Might be wrong but I'm pretty sure the "Borden Bumps" are only in his Rimrock series actions, not the Alpine/Timberline. I have a Alpine based .243 built by Karl Feldkamp and the action is nice and smooth even when dirty. No ideas on your other issues - hope you get them worked out though.
 
Maybe this question will help me with the gritty action issue. I was told that the original gunsmith either over tightened the barrel into the action, to fix the head space OR, he cross threaded the barrel into the action. (This is what I was led to believe and I couldn't get a straight answer about it.)

So, How would a gunsmith go about fixing either of these problems?
 
I would contact Jim Borden & arrange to send the rifle to him. He then can assess any damages or problems that the other gunsmith did to the action. Jim Borden knows his stuff & will be able to help you out!!
 
Cross threading the barrel seems highly unlikely. The grittiness can probably attributed to the paint job you speak of. If it was cerakote I can almost guarantee that there is alox behind the lugs.
 
I would contact Jim Borden & arrange to send the rifle to him. He then can assess any damages or problems that the other gunsmith did to the action. Jim Borden knows his stuff & will be able to help you out!!

This is sound advice, I would send him the rifle and ask that he document all damage, cause of damage, and an estimate for full repair/replacement. Once you can prove the local smith botched the work, I would be filing a lawsuit. You would need to be able to prove that the work caused the problems, not bad parts.

As far as the current problems you are having, did they exist before you sent it to the second smith? #3 should be a straight forward fix as it sounds like there's not enough sear engagement. The other two aren't going to be as easy to fix. God only knows what is causing #1 without an inspection by somebody who knows what they're looking at and #2 is likely from a bad coating job.

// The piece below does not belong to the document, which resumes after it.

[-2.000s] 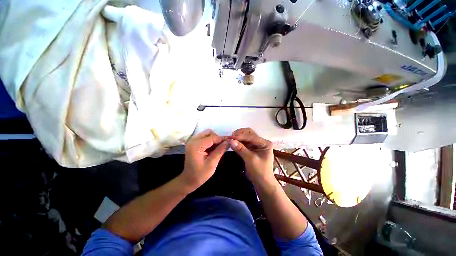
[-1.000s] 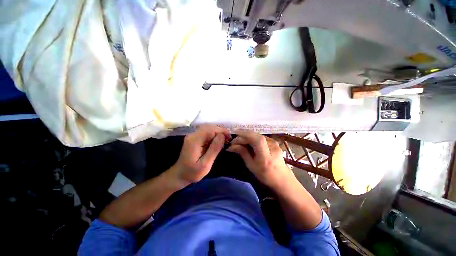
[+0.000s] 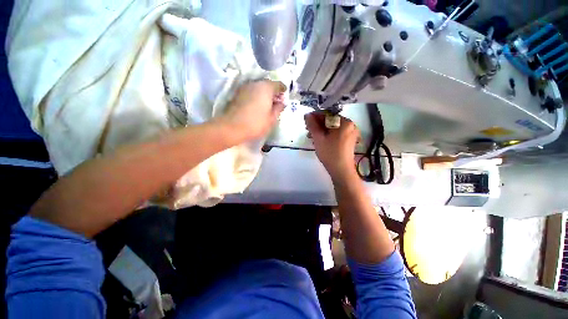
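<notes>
The cream fabric point(image 3: 112, 93) lies bunched on the machine table, left of the machine head. My left hand point(image 3: 255, 109) is left of the needle area, over the fabric's right side, fingertips bent together; what is between them is too small to tell. My right hand point(image 3: 334, 140) is raised under the head of the white sewing machine point(image 3: 430, 78), right of the needle area, fingers bent beside a pale knob point(image 3: 332, 120). Whether it grips anything cannot be told. The needle is hidden in glare.
Black scissors point(image 3: 376, 163) lie right of my right hand. A wooden-handled tool point(image 3: 436, 162) and a small parts tray point(image 3: 471, 182) are farther right. The grey lamp point(image 3: 273, 34) hangs left of the head. A round yellow-topped stool point(image 3: 436, 243) stands below the table edge.
Both hands have moved from together at the table's front edge up to the machine head and are now apart, one on each side of the needle area. The camera view has shifted.
</notes>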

Regardless the outcome, I would chalk this up as a lesson to only do business with known reputable gunsmiths that have a reputation to protect. You always hear of hit or miss work with local smiths and bad service but you rarely hear that of smiths on here. Do smiths on here screw up from time to time? You bet, but they bend over backwards to make it right because this is their livelihood.